Подобную серию экспериментов Дарвин повторяет и с венериной мухоловкой и получает сопоставимые результаты, которые, однако, заметно различаются в деталях. Половины листа мухоловки покрыты крошечными желёзками, способными выделять пищеварительные соки и впитывать пищу. Кроме того, на каждой половинке есть три ясно видных жестких волокна, которые очень чувствительны к прикосновению.
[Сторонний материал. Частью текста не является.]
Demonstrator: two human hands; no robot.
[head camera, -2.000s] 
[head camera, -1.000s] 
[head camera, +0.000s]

Дарвин отметил, что они реагируют избирательно (они не отвечали на симуляцию дождевых капель и прикосновение человеческого волоса), однако не понял, что нужно прикоснуться по крайней мере к двум волокнам с промежутком не более двадцати секунд, и только тогда капкан захлопнется (этот механизм позволяет растению не тратить энергию впустую на дуновения ветра или незначительную добычу). Если это происходит, половинки листа схлопываются примерно за одну десятую секунды и стискивают насекомое с такой силой, что его отпечатки остаются на внутренней поверхности. Из желез льется пищеварительный сок. Если добыча большая, то половинки листа остаются сжатыми до десяти дней, и раскрыть их, не разрезая ткань листа, невозможно.
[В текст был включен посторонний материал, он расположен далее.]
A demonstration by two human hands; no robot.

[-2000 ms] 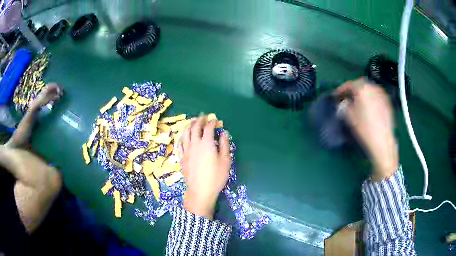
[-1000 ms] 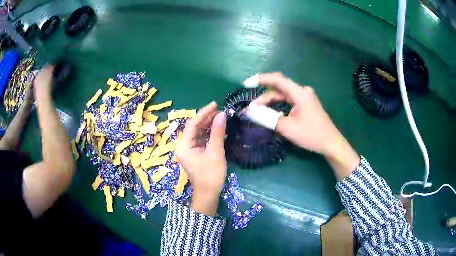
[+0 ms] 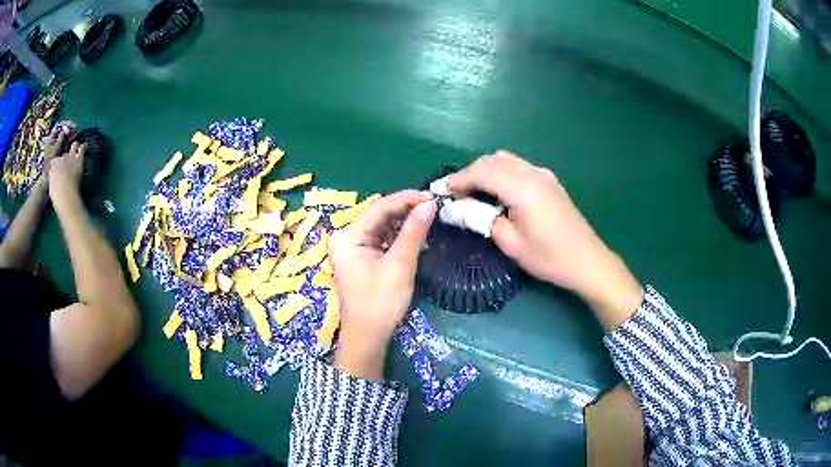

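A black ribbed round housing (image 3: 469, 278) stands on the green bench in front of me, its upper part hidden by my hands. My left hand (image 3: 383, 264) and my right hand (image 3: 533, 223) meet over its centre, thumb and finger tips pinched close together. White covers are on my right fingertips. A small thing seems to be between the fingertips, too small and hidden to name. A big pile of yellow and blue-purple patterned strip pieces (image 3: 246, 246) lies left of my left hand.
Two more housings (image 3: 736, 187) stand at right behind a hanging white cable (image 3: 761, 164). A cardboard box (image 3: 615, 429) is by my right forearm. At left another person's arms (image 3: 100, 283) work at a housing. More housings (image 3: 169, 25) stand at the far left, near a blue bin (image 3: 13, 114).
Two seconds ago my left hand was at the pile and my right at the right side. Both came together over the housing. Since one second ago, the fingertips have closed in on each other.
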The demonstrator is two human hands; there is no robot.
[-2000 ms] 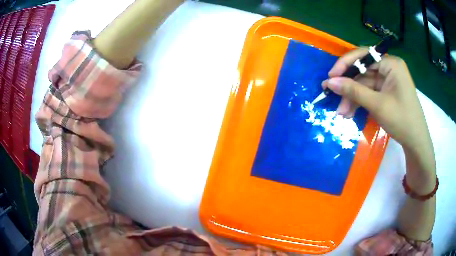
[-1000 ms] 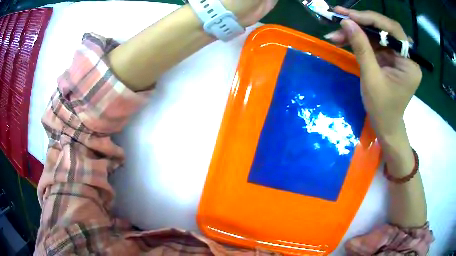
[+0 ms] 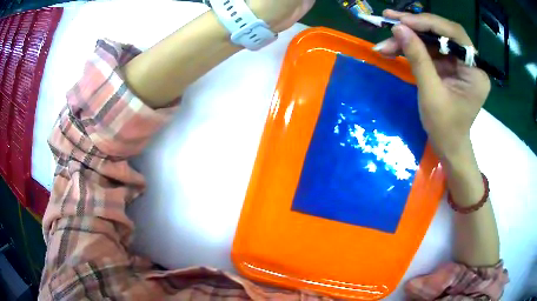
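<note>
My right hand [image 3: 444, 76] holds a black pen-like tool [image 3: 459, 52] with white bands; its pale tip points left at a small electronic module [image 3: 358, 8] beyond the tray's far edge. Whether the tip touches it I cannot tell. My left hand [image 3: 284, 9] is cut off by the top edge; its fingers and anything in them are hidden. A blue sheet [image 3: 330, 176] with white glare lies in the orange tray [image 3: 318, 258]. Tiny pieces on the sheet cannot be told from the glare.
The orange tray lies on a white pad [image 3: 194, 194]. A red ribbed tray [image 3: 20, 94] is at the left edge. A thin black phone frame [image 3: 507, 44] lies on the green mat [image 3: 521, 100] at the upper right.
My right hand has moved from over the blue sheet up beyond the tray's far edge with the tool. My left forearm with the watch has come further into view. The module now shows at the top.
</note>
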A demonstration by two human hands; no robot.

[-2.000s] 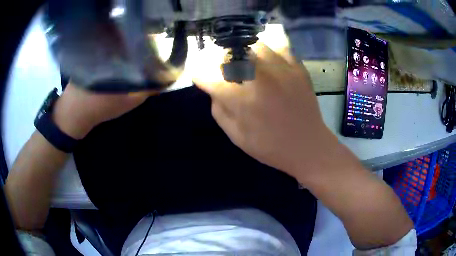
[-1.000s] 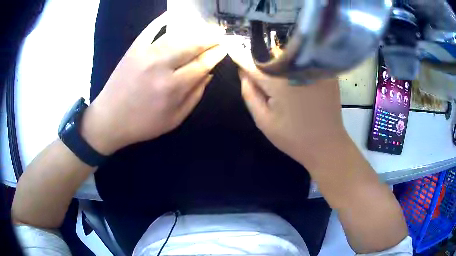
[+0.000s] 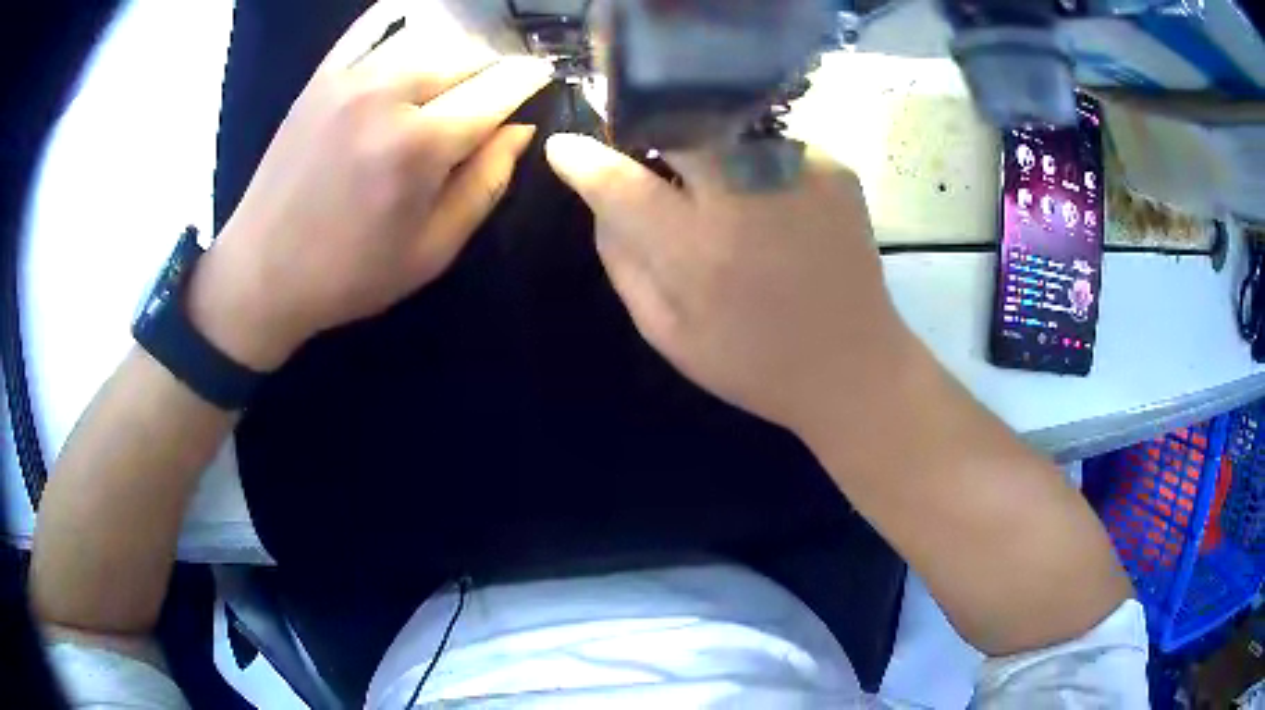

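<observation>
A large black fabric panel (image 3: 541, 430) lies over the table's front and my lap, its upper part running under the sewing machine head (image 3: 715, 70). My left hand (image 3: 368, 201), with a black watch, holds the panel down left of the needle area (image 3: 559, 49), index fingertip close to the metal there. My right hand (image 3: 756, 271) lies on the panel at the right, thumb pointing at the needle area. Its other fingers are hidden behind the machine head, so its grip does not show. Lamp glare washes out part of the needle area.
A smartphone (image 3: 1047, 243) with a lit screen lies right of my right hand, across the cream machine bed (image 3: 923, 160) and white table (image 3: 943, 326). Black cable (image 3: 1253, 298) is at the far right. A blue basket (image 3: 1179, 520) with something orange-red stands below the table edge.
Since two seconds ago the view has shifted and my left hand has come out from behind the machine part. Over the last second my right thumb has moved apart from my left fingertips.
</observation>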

Самому Дарвину не удалось выявить канал или механизм, посредством которого стимуляция волокон запускает движение щупальцев или половинок листа. Он отметил, что от прикосновения к волокнам начинается движение жидкостей и по возбужденному растению проходят волны «агрегации». Однако он понимал, что это скорее результат возбуждения, разливающегося по всему растению, нежели его источник. И пришел в восторг, когда в 1874 году его современник Джон Бердон-Сандерсон открыл, что при прикосновении к волоскам в листе возникает электрический потенциал
[105]. Бердон-Сандерсон был профессором физиологии в Университетском колледже Лондона и изучал активацию мышц у животных электрическими импульсами. И остроумец Дарвин, рассказывая об открытиях профессора, снова был только рад провести аналогию между царствами – он уподобил движение половинок листа сокращению мышц животного. Механизм запуска реакции при прикосновении к двум волоскам открыли лишь столетие спустя. Два исследователя из Боннского университета, а затем Александр Волков из Оквудского университета в штате Алабама обнаружили, что первое прикосновение к одному волоску активирует электрический потенциал, который запасается, будто во временной батарее, благодаря повышению концентрации ионов кальция в листовой пластинке. Он держится около 20 секунд, а затем рассеивается. Но если после этого дотронуться до второго волоска, возникает другой потенциал, и совокупный заряд преодолевает некую клеточную защиту и приводит к движению жидкости в клетках листа, и тогда капкан захлопывается. В сущности, у Dionaea есть краткосрочная память: растение хранит информацию о прежнем опыте и опирается на нее, определяя свое поведение в будущем.